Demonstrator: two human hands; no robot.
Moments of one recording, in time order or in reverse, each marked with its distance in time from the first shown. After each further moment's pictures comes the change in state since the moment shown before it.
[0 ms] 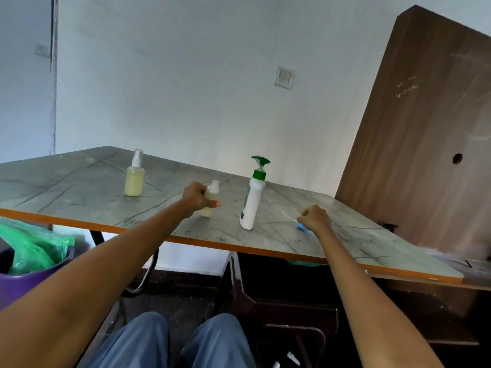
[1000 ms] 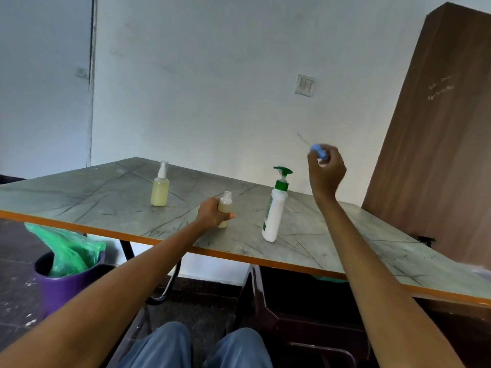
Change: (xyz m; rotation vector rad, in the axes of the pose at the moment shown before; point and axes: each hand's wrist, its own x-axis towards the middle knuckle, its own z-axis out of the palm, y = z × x) left_hand -0.008 -0.020 -0.007 0.117 0.055 0.088; right_hand -0.018 -0.124 -0.046 0.791 0.712 -0.523
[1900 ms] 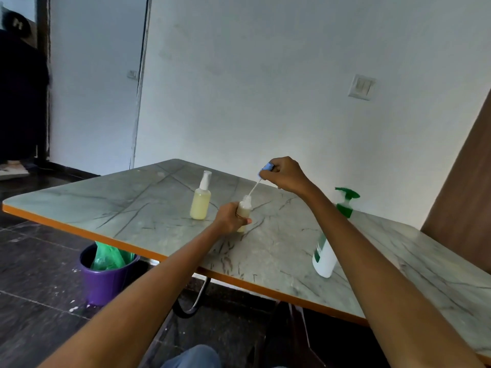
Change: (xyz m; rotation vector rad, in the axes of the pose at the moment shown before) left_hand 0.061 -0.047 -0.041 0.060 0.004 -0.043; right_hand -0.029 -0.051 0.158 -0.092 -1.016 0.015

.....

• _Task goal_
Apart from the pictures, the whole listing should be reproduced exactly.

• _Answer section_
Demonstrator: two human hands; no robot.
Moments of one recording, in time order or in reverse, each marked with its distance in time from the first shown. After each further moment's pictures comes the change in state since the moment shown before it.
[0 ms] 
[1000 ms] 
Change: (xyz m; rotation vector rad, in the axes of the pose at the moment shown before; point and axes: each hand's wrist, its own x-axis towards the middle knuckle, its own z-axis out of the palm, y = z × x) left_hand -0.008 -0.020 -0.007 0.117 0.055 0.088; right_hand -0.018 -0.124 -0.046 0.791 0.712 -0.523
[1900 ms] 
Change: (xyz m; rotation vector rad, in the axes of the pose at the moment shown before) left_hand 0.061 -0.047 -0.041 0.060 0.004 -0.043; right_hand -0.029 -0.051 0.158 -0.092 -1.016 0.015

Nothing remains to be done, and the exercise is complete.